A major victory against Monsanto was won south of the border this month. A federal district court judge in Yucatán — which includes the Quintana Roo, Campeche, and Yucatán states — has overturned a permit allowing Monsanto to plant genetically modified soy there. 

Yucatán Federal Judge Rules Against Monsanto

The ruling came after Mexico’s Union of Concerned Scientists Committed to Society concluded that the planting of Monsanto’s GM soy crop threatens honey production in Mexico, the world’s sixth-biggest producer and third-largest exporter of honey.

According to an editorial in La Jornada, “The [Monsanto] permit runs the severe risk of undermining the marketing of honey produced in these states and destined for the European market.” Indeed, 85 percent of Mexico’s honey is exported to the European Union, where honey containing pollen from GM crops is forbidden.

Why the Ruling Against Monsanto Matters

The long-term economic impact is rooted in an ongoing, fundamental shift in which corporations have usurped individual and local power over food production, by steadily increasing their number of patented seeds and far-reaching permits. Regional groups in Mexico, including the Mexican National Commission for the Knowledge and Use of Biodiversity, the National Commission of Natural Protected Areas, and the National Institute of Ecology, have been relentless in their efforts to push back and revoke such control.

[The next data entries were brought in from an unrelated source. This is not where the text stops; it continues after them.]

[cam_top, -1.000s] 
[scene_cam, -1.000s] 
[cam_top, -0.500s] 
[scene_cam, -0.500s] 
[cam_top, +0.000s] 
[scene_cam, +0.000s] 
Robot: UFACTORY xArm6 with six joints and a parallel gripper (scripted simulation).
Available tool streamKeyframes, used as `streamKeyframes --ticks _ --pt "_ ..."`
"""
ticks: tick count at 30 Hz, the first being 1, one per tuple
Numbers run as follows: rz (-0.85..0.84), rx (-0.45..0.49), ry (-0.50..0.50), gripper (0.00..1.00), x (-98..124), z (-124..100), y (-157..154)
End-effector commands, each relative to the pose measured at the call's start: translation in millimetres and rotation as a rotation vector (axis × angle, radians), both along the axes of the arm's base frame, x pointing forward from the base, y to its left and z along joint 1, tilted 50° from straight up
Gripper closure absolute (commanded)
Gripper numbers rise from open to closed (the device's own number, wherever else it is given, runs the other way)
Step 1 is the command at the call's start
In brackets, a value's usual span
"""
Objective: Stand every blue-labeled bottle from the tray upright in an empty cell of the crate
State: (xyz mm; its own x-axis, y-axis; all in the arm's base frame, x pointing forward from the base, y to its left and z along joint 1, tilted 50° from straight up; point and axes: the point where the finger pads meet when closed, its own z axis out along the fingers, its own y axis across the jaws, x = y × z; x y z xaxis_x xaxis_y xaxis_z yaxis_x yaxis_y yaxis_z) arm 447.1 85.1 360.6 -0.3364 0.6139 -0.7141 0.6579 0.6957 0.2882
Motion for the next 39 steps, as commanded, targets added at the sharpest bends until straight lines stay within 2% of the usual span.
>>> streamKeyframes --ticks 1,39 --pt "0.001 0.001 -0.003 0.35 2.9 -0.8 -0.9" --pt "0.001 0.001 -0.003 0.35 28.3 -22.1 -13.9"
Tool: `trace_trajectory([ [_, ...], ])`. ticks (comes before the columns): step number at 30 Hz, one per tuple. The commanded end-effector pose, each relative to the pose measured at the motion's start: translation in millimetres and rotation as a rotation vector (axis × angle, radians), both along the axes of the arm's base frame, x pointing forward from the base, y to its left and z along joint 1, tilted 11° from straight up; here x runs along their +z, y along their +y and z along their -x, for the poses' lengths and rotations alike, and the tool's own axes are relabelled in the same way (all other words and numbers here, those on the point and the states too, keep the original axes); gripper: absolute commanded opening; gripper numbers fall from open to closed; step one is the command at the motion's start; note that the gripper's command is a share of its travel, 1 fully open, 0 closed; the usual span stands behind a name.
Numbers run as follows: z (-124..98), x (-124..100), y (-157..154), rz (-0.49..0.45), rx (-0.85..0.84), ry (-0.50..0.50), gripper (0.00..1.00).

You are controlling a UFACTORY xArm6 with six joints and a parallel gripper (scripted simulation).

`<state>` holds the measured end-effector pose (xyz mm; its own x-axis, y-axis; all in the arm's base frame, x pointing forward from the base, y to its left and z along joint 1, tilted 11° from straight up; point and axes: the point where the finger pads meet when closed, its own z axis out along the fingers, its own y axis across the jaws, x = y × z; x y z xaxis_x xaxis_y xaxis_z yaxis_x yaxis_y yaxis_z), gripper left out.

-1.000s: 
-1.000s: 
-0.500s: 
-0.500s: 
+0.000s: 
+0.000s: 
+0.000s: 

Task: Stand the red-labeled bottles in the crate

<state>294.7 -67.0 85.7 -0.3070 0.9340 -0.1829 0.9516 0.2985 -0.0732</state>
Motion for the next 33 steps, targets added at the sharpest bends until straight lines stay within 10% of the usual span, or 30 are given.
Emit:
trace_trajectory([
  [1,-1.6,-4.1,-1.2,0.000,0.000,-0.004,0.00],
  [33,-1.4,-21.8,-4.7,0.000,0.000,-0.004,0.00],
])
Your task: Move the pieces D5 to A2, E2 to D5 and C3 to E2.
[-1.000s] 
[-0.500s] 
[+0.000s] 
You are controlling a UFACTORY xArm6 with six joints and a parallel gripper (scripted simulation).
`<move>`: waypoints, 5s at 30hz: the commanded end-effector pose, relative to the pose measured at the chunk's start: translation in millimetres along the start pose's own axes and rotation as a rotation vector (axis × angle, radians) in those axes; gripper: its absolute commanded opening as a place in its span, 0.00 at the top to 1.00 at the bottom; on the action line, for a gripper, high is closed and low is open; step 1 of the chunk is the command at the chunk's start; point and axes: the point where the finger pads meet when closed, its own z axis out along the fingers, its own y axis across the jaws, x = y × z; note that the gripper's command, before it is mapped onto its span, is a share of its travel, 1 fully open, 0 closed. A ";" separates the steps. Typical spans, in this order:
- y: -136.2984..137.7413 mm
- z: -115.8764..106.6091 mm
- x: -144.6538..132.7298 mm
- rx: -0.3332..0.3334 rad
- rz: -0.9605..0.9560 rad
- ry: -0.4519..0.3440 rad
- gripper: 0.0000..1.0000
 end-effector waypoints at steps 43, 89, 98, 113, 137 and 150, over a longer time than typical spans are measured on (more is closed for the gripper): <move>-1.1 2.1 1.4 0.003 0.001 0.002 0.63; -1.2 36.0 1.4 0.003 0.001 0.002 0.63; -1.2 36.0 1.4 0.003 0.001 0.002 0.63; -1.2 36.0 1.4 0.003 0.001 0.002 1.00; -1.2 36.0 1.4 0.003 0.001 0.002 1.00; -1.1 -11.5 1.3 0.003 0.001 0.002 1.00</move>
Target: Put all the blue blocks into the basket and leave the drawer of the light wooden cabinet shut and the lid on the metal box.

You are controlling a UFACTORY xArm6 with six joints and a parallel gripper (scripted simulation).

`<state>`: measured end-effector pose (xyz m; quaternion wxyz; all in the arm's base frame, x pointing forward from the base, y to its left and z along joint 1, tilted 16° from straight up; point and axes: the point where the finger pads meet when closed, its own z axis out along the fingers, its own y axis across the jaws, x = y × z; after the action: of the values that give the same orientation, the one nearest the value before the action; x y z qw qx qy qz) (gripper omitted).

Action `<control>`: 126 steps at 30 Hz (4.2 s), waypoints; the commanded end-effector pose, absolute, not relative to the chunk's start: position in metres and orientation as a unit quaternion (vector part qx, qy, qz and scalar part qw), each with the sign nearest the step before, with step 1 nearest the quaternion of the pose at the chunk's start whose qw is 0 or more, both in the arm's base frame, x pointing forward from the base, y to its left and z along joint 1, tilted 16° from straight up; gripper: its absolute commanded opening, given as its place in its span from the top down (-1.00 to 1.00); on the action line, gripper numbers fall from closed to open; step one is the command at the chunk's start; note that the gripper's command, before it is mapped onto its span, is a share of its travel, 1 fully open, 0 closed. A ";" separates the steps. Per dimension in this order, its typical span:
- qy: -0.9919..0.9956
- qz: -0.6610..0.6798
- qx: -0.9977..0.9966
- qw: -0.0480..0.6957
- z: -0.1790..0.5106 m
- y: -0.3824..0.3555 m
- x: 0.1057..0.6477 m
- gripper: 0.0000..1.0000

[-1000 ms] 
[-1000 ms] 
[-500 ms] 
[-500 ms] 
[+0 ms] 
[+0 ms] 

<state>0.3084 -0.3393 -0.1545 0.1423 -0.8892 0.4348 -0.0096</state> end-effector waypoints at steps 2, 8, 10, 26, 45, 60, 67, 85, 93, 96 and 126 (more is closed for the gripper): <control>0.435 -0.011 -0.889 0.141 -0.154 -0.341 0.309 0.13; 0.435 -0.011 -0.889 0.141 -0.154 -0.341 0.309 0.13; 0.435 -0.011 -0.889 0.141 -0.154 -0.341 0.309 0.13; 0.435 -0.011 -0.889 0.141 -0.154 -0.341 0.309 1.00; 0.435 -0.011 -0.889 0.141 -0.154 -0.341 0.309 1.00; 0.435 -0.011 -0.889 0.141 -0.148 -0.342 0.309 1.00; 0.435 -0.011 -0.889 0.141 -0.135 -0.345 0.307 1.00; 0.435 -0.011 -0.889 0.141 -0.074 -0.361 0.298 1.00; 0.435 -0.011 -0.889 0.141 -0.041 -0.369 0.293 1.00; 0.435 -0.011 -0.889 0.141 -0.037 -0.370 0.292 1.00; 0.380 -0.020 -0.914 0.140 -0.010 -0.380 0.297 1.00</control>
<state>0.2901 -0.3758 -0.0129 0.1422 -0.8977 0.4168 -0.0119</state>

“If it is true that the eradication of hunger is a priority of the current federal government,” said the editors of La Jornada, “then the starting point must be the recognition of the relationship between the scourge (of genetically modified organisms) and the food-policy model that has been imposed on the entire population, which has transformed the human right to food into the private business of a few companies.”